Steinhoff declined to answer questions from South Dakota Searchlight and instead provided a written statement about Jensen and his legislation, House Bill 1224.

“Representative Jensen and I have not communicated. I understand HB 1224 has been withdrawn,” Steinhoff’s statement said. “The bill caused fear, confusion, and unnecessary stress. As the superintendent, I am proud to serve ALL students of the Huron School District and will support and defend HSD with every breath I take.”

An article on the IW Features website relates an account — unconfirmed by South Dakota Searchlight — that may have motivated Jensen’s bill. IW Features is a project of the Independent Women’s Forum, a nonprofit that argues against the inclusion of transgender women in women’s sports and other settings.

The IW Features article alleges that two girls who attend Huron High School complained to school officials about a transgender girl using girls’ bathrooms and were told to use the school’s family restroom if they were uncomfortable.

Susan Williams, executive director of the Transformation Project in Sioux Falls, which advocates for transgender people, said Jensen’s bill and rhetoric were not surprising.

“For almost a decade we have seen Rep. Phil Jensen propose hateful, discriminatory legislation that targets transgender South Dakotans,” Williams said in a statement. “His demotion after his latest incidence of transphobia is well deserved. Rep. Jensen’s desire to use his position to hurt marginalized people, rather than help them is deplorable.”

But the particulars of the situation in Huron remained largely unknown around the Capitol as lobbyists and lawmakers swiftly condemned Jensen for his targeting of the Huron School District.

Sen. David Wheeler, R-Huron, called Jensen’s bill “a terrible waste of time for everybody.”

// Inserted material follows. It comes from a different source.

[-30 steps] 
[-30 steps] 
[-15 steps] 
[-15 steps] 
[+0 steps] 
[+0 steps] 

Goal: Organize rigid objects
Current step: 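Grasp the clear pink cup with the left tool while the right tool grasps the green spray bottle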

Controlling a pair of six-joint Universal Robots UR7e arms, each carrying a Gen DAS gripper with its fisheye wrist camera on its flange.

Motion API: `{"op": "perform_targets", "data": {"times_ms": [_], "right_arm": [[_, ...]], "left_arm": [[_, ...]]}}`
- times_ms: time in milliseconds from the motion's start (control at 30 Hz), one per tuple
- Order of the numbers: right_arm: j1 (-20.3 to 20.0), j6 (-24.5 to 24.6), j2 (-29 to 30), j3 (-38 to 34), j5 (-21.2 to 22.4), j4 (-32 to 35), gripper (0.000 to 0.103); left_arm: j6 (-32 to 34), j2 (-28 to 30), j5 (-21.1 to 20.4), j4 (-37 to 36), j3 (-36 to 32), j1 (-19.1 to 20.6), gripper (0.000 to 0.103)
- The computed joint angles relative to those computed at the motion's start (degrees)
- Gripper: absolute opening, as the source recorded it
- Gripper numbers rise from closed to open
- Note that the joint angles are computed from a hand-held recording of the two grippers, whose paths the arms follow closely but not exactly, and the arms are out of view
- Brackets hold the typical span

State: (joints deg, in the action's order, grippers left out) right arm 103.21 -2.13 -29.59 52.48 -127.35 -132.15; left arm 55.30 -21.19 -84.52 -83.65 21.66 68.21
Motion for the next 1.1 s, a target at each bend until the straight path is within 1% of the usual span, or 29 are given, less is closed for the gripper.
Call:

Rob Monson, executive director of School Administrators of South Dakota, released a statement on social media saying he and Steinhoff had met with House leaders and had requested that Jensen not only lose his vice chairmanship but also be removed from the committee. Monson said Jensen is “unfit to serve on that committee,” and later said there was still “ongoing discussion” about a removal.

South Dakota Democratic Party Executive Director Dan Ahlers, a former legislator, released a statement saying “these actions are beneath the office that Rep. Jensen holds.”

Monson and Ahlers described Jensen’s bill as part of a broader attack on public education this legislative session.

That attack, they said, consists of efforts including a less-than-inflation state funding increase of 1.25% proposed by former Gov. Kristi Noem, a pending bill that would require the Ten Commandments to be posted in every public school classroom, and a Noem proposal to create education savings accounts that would provide public funding to help families pay for private school tuition, homeschooling or other forms of alternative instruction. A bill that would have required public schools to allow chaplains failed Wednesday in the House.

Wednesday was not Jensen’s first experience with widespread condemnation of his actions or statements.

In 2016, he told the Rapid City Journal that one of his constituents witnessed “dozens of South Americans” fleeing a parked van in downtown Rapid City, and then Jensen described how they looked in language that the state Democratic Party called “bigoted.” At the time, Jensen was supporting legislation to close the state to refugees.

In 2014, Jensen told the Journal that businesses should have the right to deny service based on a customer’s race or religion, because the situation is best left to the free market.